Arundel Gardens, W11

By the 1850s the Ladbroke family, who owned this land was beginning to sell off freehold parcels of undeveloped land, one of which consisted of the land between the south side of Arundel Gardens and the north side of Ladbroke Gardens.

This was acquired in 1852 by Richard Roy, a solicitor who had already been involved in building speculation in Cheltenham. He appears to have done nothing with the Arundel Gardens part of his land until 1862-3, when building leases were granted for the houses on the south side (numbers 1-47). Around the same time, leases were granted to three other builders to build houses on the north side (Edwin Ware for Nos. 2-14). The survey done by the Ordnance Survey in 1863 shows that the south side was complete by then, but only a few houses had been built on the north side, at the Kensington Park Road end. Building clearly proceeded apace, however, as an 1865 plan, done when the street was given its current name and numbers (it was originally called Lansdowne Road Terrace), shows that all the houses were complete by then. The building was not without accidents: a letter in the Times records that in 1865, when work was still being done on the interior of the houses at the Lansdowne Road end, a young boy living at 97 Lansdowne Road died when he fell into a temporary well built by the workmen under the pavement. There were also early problems with flooding. In 1888, a deputation from Arundel Gardens pressed the Metropolitan Board of Works to enquire into the flooding of over-charged main sewers.

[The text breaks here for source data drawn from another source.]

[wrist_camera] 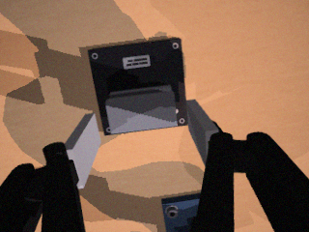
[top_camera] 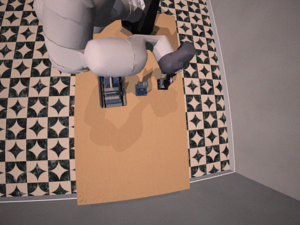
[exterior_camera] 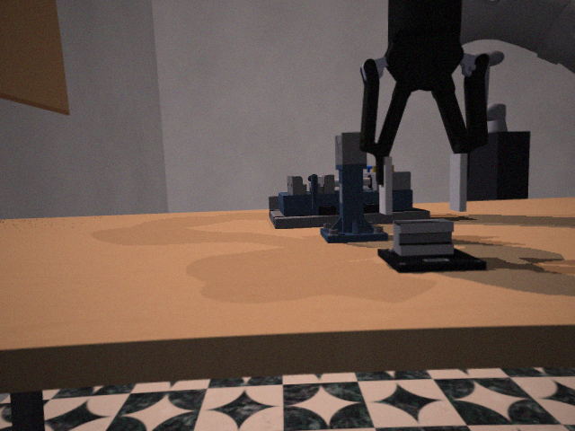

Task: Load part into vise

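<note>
Now: the part 10 mm to the left of my hand and 60 mm below it. Round my hand: work stop (30 mm behind, 360 mm to the right, 10 mm above); infeed plate (10 mm ahead, 10 mm to the left, 80 mm below); air cylinder rod (130 mm behind, 380 mm to the right, 10 mm below).
</note>
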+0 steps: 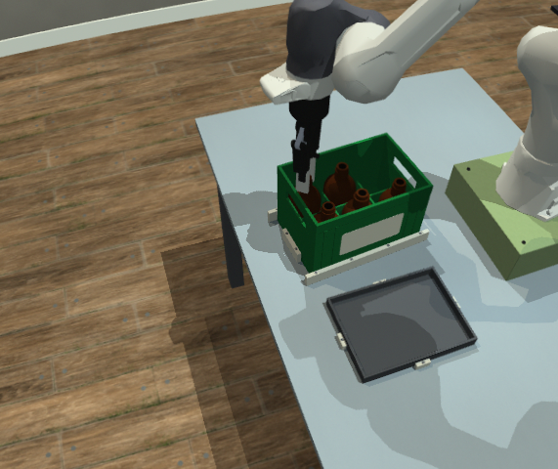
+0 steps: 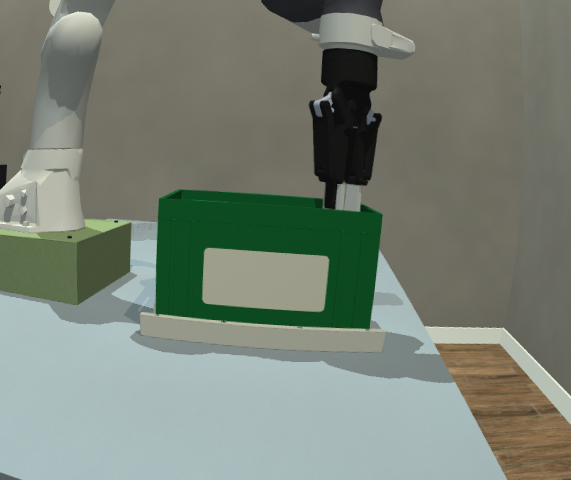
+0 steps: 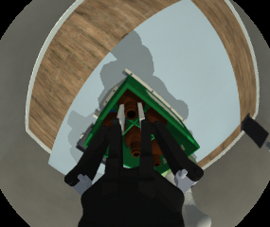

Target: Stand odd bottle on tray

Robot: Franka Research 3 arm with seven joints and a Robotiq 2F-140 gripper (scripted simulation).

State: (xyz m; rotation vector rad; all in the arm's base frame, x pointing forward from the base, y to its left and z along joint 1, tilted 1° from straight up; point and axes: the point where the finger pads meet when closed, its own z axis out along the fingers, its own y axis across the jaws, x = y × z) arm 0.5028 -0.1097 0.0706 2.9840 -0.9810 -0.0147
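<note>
The bottle lies 9 cm below my hand, 9 cm behind it and 1 cm to the right of it. Also, from my hand: dark tray 30 cm to the left, 16 cm below, 12 cm behind; then green crate 10 cm behind, 9 cm below, 3 cm to the left.
</note>
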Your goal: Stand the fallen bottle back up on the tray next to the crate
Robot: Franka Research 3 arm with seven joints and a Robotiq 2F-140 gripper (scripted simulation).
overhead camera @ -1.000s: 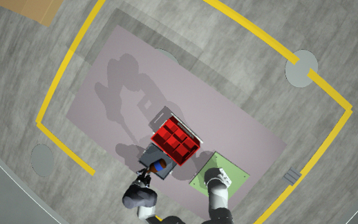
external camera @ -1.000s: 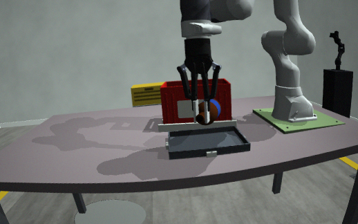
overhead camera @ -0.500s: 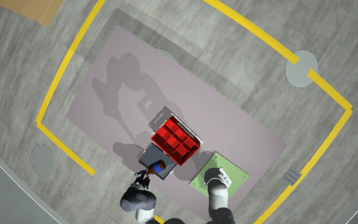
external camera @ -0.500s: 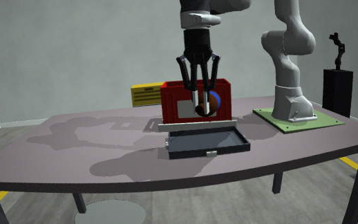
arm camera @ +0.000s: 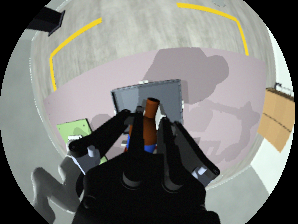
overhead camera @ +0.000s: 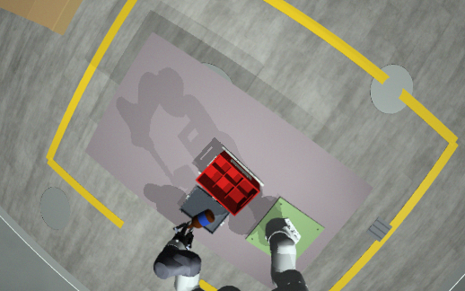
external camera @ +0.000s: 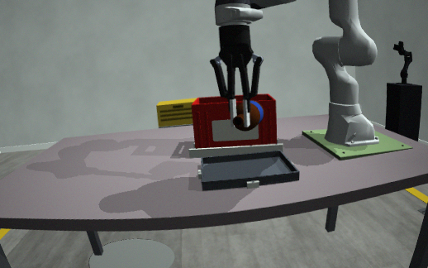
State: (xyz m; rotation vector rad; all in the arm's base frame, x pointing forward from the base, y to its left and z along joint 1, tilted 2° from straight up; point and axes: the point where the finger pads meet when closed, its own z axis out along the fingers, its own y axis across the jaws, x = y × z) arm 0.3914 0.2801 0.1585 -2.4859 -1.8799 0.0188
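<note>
My hand is 5 cm to the left of the glass bottle, 2 cm above it and 1 cm past it. Also, from my hand: tray 17 cm below, 5 cm to the right, 1 cm behind; then red crate 31 cm to the right, 10 cm below, 2 cm ahead.
</note>
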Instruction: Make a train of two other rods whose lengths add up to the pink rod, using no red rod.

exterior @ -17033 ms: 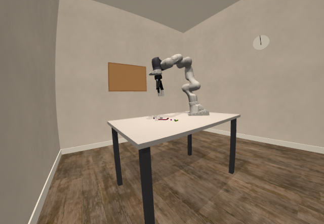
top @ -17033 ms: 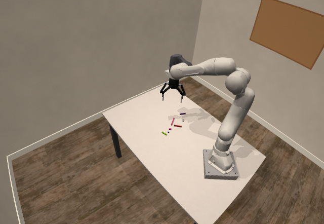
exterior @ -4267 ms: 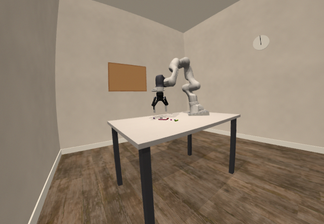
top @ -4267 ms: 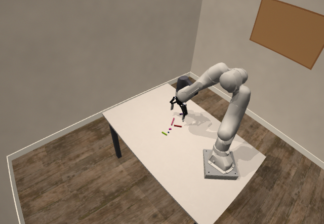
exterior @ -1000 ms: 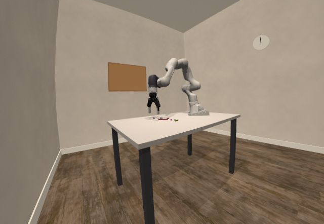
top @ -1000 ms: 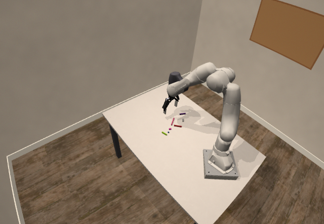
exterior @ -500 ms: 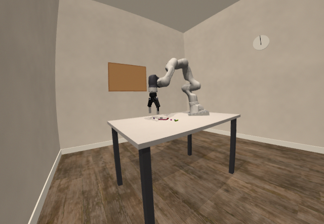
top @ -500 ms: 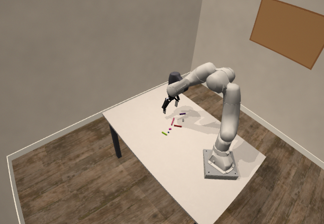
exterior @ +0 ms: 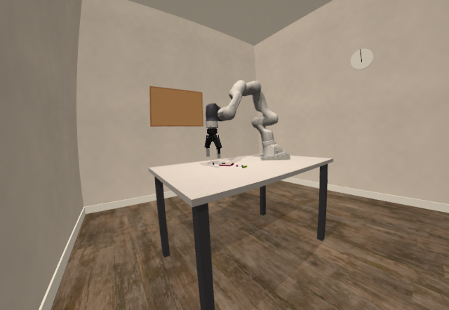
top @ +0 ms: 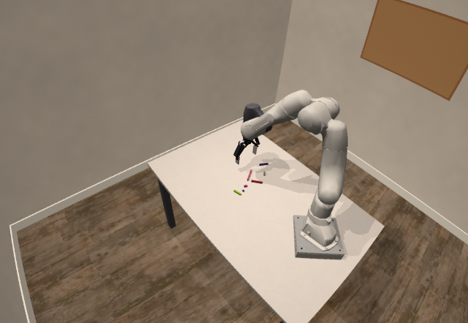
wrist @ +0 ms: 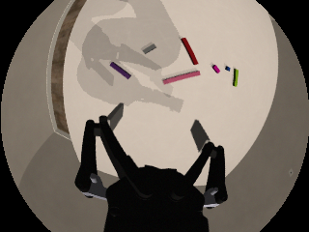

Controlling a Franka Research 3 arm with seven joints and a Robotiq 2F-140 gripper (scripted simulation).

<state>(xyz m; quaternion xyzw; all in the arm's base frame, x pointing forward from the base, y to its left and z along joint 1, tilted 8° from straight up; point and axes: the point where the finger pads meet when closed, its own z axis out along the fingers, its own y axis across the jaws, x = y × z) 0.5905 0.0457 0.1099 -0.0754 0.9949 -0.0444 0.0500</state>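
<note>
Now: hand 12 cm past the grey rod, 8 cm above it and 7 cm to the left of it. The rest, counted from my hand: red rod (15 cm behind, 8 cm below, 1 cm to the left); pink rod (9 cm behind, 8 cm below, 2 cm to the left); purple rod (12 cm to the right, 8 cm below, 5 cm behind).
</note>
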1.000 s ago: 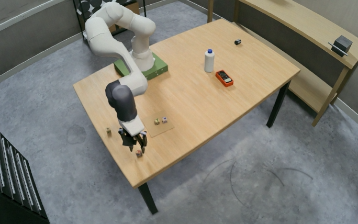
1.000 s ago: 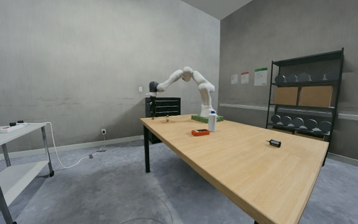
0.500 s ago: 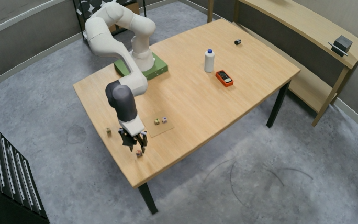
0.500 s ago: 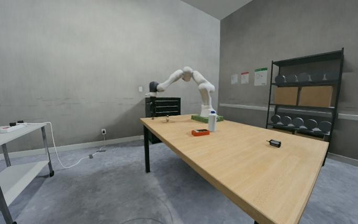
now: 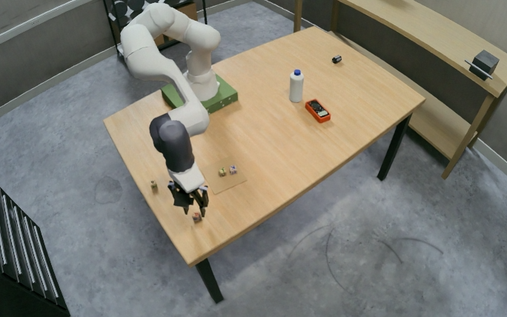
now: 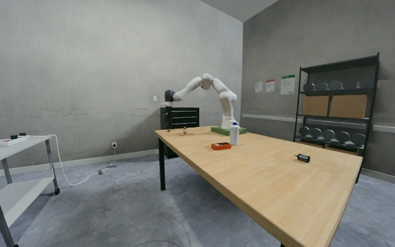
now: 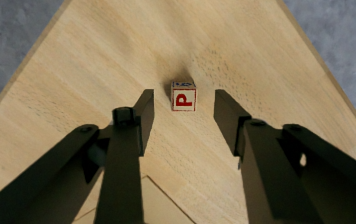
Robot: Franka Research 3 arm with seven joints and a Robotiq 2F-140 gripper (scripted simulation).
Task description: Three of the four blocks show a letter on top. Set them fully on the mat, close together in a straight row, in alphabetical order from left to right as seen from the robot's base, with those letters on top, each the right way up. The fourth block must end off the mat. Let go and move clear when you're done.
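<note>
Right now my hand is 110 mm past the block, 190 mm to the right of it and 50 mm above it. Round my hand: white bottle (280 mm behind, 710 mm to the left, 20 mm above); then tan mat (110 mm behind, 190 mm to the left, 60 mm below); then orange meter (140 mm behind, 730 mm to the left, 50 mm below).
</note>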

From the beginning, the houses came with access to the communal “pleasure gardens”. In 1862, according to a deed in the London Metropolitan Archives, Richard Roy granted a 2,000 year lease of the land on the south side “to be used or enjoyed thenceforth during the said term as a pleasure garden in proper ornamental cultivation and condition for the exclusive use and benefit of the several freeholders and leaseholders and their several tenants and occupiers for the time being of the messsuages or tenements forming or being part of Ladbroke Gardens and Lansdowne Road Terrace and the respective families and servants of such owners and occupiers and their respective friends in their company”. The householders paid a guinea (£1.10) a year towards the cost of the garden.

The origin of the street name Arundel Gardens is not known. Arundel in Sussex is the seat of the Howard family, Dukes of Norfolk, and the name is common as a street name in areas that are or were owned by the Duke of Norfolk. That is not the case with this road.